LAB 5: Principal Component Analysis (PCA)
This lab demonstrates dimensionality reduction using Principal Component Analysis on the Iris dataset. We'll standardize the data, apply PCA to reduce to 2 components, and visualize the results.
# Import necessary libraries
from sklearn.datasets import load_iris
from sklearn.preprocessing import StandardScaler
from sklearn.decomposition import PCA
import pandas as pd
import matplotlib.pyplot as plt
# Load the Iris dataset
data = load_iris()
# Display dataset information
data
# Prepare and Standardize the Data
# Create DataFrame from features
X = pd.DataFrame(data.data, columns=data.feature_names)
y = data.target
# Standardize the features
scaler = StandardScaler()
X_scaled = scaler.fit_transform(X)
# Apply Principal Component Analysis
# Initialize PCA with 2 components
pca = PCA(n_components=2)
# Fit and transform the scaled data
X_pca = pca.fit_transform(X_scaled)
# Visualize the PCA Results
# Scatter plot of the two principal components
plt.figure(figsize=(8, 6))
scatter = plt.scatter(X_pca[:, 0], X_pca[:, 1], c=y, cmap='viridis', edgecolors='k')
plt.xlabel('Principal Component 1')
plt.ylabel('Principal Component 2')
plt.title('PCA of Iris Dataset')
plt.colorbar(scatter, label='Target Class')
plt.grid(True, alpha=0.3)
plt.show()Exercise 6: Dimensionality Reduction (PCA)
Use iris dataset and apply Principal component analysis, plot a graph and give its analysis.
The code above demonstrates the implementation as described in the exercise.
Analysis of PCA Results
Dimensionality Reduction: We successfully transformed a 4-dimensional dataset into a 2-dimensional space without losing the ability to distinguish between classes.

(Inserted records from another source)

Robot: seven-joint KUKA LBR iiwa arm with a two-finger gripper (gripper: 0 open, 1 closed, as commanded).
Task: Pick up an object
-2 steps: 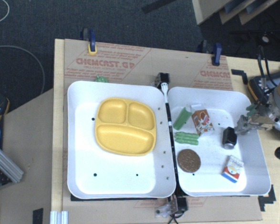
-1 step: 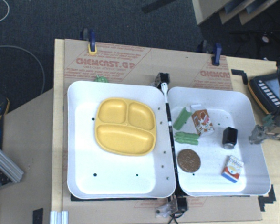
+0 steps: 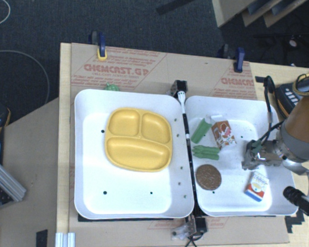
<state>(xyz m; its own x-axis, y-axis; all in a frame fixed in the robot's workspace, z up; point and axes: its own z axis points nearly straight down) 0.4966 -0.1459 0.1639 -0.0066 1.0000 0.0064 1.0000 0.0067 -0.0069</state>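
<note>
A small white, red and blue carton (image 3: pixel 256 186) is seen nearest in the right bin (image 3: pixel 227 209), beside a brown disc (image 3: pixel 209 177). Just above the carton the gripper (image 3: pixel 251 156) is held low; whether anything is gripped cannot be told. Farther back, green pieces (image 3: pixel 201 131) and a red-and-white packet (image 3: pixel 223 134) are seen. A yellow tray (image 3: pixel 138 139) is held in the left bin (image 3: pixel 89 158).

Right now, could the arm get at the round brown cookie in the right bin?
Probably yes. The cookie lies flat near the right bin's front left, apart from the green pieces behind it, with nothing over it. The end effector is close, to its right.
</note>
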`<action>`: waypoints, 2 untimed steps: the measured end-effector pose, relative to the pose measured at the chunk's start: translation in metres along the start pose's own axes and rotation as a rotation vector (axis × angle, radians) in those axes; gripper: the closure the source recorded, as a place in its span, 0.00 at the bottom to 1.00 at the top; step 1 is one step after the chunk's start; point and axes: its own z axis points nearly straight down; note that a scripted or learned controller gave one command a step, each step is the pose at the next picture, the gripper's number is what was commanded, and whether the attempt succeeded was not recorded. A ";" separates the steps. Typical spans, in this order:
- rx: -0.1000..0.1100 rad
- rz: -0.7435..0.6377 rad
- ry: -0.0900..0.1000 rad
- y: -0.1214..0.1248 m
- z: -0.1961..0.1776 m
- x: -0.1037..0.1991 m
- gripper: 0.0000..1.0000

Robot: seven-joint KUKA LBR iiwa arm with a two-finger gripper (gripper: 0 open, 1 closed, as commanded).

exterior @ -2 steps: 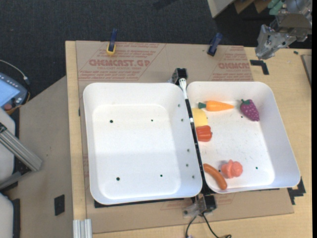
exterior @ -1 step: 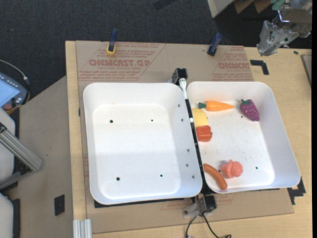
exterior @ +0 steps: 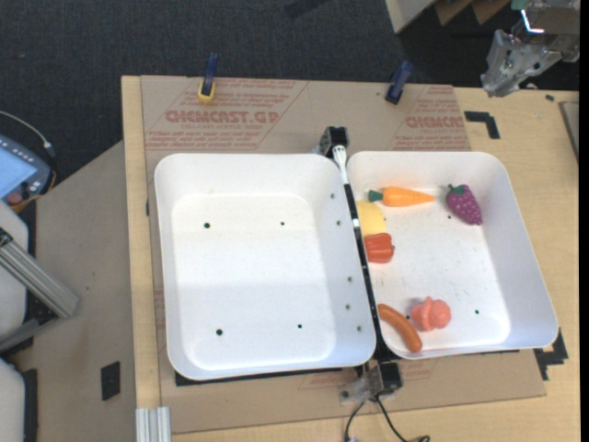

Feature Variance: Principal Component 1 (PC1) usually captures the maximum variance in the data. In the plot, you will notice that the species are mostly separated along the horizontal axis (PC1).
Clustering: The visualization shows that "Setosa" usually forms a very distinct cluster far from the others, while "Versicolor" and "Virginica" may have slight overlaps. This indicates that the first two components are sufficient to represent the structure of the data for most classification tasks.
Information Compression: By reducing the features, we decrease the computational cost for future machine learning models while removing "noise" from less significant variables.